_Description of the task:_ Copy every line of the data in which the word "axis" occurs.

_Dataset content:_
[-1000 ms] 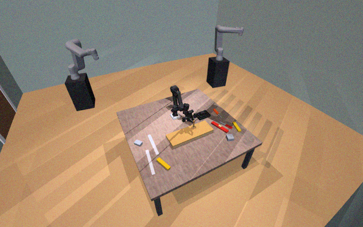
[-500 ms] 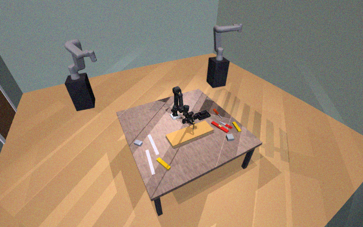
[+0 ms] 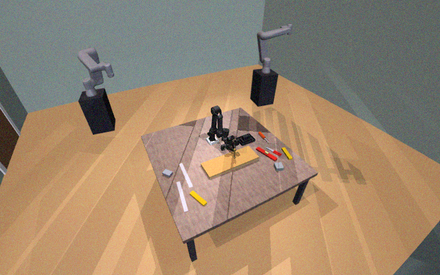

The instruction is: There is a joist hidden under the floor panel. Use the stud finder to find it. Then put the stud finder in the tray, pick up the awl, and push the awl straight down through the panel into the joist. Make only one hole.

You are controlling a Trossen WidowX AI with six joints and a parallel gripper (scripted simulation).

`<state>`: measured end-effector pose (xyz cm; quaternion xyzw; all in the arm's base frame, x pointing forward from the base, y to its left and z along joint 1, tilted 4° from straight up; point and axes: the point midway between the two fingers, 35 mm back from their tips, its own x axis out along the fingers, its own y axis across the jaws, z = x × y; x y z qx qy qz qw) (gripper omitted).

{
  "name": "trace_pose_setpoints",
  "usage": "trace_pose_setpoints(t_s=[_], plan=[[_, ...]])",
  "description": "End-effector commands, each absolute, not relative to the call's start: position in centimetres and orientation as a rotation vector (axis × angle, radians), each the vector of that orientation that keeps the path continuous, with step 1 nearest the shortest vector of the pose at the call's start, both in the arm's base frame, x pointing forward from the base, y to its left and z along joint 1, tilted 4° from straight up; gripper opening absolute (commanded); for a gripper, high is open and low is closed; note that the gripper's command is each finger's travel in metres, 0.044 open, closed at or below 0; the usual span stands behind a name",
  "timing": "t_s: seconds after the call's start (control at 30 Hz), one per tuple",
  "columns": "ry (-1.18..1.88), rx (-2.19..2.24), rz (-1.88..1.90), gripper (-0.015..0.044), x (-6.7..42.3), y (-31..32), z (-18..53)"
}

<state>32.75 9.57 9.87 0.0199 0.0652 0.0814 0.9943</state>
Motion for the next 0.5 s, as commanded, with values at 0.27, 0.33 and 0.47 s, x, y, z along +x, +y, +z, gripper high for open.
trace_pose_setpoints(t_s=[0.27, 0.33, 0.47], plan=[[0.139, 0.036, 0.160, 0.0000, 32.66, 9.49, 9.59], [0.139, 0.036, 0.160, 0.0000, 32.66, 9.49, 9.59], [0.135, 0.038, 0.163, 0.0000, 32.69, 9.56, 9.70]])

_Response to the task:_
`<state>`: measured end-effector pose (xyz cm; quaternion xyzw; all in the arm's base frame, x pointing forward from the base, y to its left and z along joint 1, tilted 4° from straight up; point and axes: the point midway between the two fingers, 35 mm back from their tips, its own x axis out along the fingers, its own y axis across the jaws, z = x × y; x y z qx qy qz qw) (gripper omitted).
  "description": "End-effector commands, each absolute, not relative to the call's start: position in centimetres and orientation as a rotation vector (axis × angle, radians), each the vector of that orientation that keeps the path continuous, with step 1 nearest the shortest vector of the pose at the call's start, both in the arm's base frame, x pointing forward from the base, y to its left and z along joint 1, tilted 4° from straight up; gripper opening absolute (commanded); for a gripper, high is open and low is closed; note that the gripper's command is each finger's travel in metres, 0.044 open, closed at or below 0; the usual span stands behind a name",

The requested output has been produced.